→ **Activity**
Please copy the lines below, exactly as they are, from the one with "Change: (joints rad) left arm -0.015" through the one with "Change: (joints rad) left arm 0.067", and leave out the pictures.

→ **Source material**
···

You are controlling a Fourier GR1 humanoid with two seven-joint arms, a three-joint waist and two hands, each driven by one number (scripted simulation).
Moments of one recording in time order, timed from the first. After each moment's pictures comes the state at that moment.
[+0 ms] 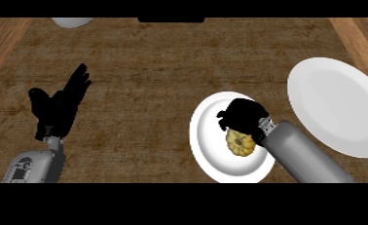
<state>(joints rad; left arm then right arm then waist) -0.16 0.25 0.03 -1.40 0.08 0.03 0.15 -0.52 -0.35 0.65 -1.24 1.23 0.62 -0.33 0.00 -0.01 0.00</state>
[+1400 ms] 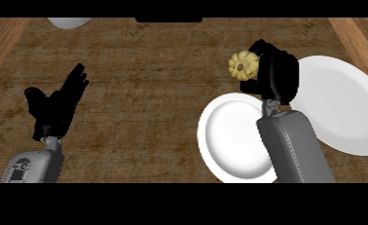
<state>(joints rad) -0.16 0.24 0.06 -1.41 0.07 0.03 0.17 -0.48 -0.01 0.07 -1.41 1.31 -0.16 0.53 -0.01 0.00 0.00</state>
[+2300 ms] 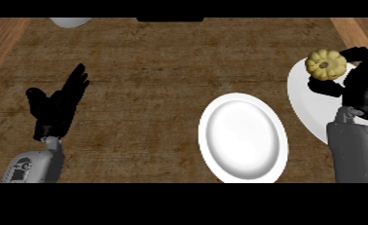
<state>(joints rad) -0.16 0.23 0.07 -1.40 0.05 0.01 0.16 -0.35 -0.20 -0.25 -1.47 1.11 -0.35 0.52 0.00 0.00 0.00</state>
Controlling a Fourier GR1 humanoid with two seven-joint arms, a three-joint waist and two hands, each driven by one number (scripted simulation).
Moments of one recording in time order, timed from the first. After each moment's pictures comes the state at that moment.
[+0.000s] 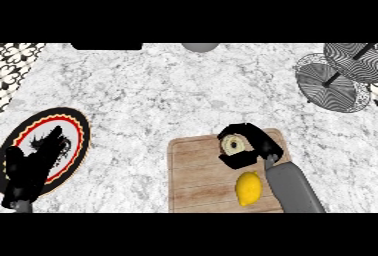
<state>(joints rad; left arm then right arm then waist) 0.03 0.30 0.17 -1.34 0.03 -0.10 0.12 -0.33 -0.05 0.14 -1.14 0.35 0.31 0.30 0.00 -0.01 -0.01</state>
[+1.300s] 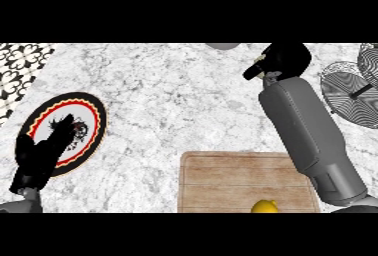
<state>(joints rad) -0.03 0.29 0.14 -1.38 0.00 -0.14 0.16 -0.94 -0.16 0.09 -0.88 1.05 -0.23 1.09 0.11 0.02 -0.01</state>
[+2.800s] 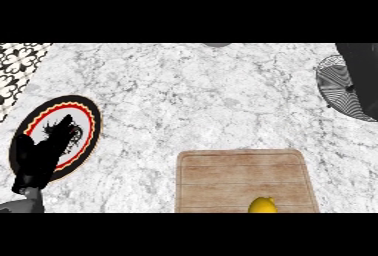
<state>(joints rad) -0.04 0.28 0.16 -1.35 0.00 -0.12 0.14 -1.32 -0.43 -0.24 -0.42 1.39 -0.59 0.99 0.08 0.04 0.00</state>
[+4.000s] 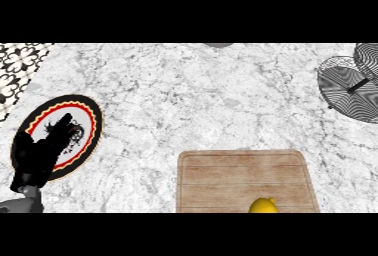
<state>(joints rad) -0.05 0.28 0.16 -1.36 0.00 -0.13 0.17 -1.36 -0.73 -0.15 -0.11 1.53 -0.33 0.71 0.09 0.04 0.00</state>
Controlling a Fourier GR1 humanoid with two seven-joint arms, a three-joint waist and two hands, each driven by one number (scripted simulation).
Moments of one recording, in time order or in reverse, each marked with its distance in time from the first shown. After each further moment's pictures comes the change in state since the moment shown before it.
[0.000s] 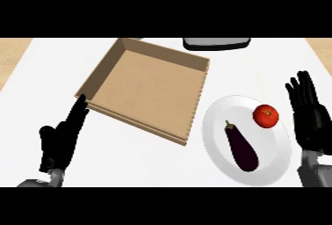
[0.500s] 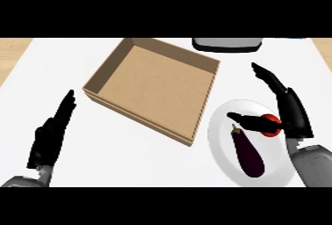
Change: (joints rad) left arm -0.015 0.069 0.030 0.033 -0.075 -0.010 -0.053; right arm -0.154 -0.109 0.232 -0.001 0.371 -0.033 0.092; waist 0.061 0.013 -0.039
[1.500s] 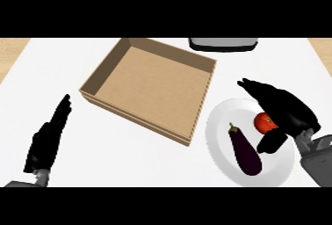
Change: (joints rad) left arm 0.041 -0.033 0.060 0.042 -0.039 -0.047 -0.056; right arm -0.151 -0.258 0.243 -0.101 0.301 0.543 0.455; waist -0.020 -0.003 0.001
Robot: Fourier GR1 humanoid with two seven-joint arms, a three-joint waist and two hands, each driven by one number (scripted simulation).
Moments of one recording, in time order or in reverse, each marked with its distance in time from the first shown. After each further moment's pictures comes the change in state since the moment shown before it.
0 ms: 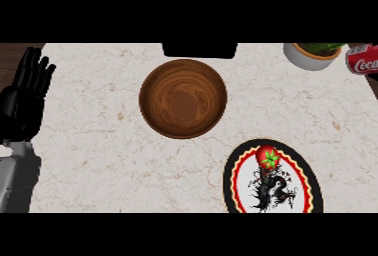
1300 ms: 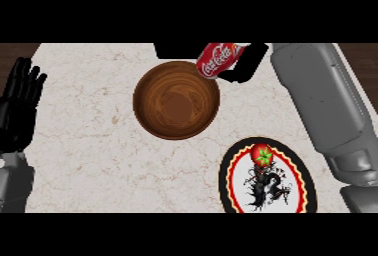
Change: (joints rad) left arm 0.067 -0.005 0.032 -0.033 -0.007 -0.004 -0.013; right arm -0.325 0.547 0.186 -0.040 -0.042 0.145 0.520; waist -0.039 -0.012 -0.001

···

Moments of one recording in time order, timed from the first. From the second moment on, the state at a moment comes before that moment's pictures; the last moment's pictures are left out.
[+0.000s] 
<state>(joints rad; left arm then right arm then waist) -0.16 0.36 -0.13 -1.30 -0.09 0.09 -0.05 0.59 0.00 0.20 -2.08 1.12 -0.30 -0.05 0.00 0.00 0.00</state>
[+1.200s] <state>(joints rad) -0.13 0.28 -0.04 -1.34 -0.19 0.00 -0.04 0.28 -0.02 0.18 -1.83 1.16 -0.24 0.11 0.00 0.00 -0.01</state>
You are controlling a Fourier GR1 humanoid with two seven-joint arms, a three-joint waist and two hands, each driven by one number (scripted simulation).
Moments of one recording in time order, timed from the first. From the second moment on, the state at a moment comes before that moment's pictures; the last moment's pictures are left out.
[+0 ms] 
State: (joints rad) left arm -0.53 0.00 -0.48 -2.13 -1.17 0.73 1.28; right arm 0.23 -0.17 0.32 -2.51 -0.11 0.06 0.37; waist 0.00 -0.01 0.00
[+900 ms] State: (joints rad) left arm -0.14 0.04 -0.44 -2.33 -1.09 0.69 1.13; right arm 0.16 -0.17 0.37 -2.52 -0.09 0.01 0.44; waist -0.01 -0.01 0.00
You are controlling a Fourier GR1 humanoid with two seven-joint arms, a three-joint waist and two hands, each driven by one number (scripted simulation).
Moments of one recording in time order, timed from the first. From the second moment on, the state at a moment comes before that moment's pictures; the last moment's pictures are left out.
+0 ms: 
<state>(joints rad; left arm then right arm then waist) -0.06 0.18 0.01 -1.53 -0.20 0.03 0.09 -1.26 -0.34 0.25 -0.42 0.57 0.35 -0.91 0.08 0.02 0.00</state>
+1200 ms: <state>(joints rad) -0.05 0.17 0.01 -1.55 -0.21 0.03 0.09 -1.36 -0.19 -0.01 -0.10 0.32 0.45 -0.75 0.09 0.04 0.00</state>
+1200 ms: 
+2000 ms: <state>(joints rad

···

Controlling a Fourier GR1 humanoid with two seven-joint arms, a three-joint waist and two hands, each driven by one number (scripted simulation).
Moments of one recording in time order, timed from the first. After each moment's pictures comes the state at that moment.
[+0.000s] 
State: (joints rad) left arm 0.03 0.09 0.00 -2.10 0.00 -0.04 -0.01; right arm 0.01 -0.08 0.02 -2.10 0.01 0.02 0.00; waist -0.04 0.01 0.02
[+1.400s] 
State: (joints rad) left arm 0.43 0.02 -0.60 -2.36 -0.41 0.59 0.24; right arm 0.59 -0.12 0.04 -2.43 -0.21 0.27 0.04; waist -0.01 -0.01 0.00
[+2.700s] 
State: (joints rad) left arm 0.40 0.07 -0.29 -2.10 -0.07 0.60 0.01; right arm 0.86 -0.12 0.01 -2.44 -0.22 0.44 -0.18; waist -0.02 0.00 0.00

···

→ **Result of the task**
Change: (joints rad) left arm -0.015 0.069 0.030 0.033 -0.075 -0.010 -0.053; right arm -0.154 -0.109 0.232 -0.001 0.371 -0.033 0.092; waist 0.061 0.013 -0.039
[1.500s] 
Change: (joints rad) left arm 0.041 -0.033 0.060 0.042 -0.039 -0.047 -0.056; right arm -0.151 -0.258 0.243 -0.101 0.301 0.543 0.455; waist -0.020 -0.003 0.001
Robot: Fourier GR1 humanoid with two seven-joint arms, a three-joint waist and two hands, each driven by one number (scripted simulation).
Moments of one recording, in time order or in reverse, each marked with its distance in time from the first shown. After each further moment's pictures comes the change in state since the moment shown before it.
0 ms: 
1300 ms: 
Change: (joints rad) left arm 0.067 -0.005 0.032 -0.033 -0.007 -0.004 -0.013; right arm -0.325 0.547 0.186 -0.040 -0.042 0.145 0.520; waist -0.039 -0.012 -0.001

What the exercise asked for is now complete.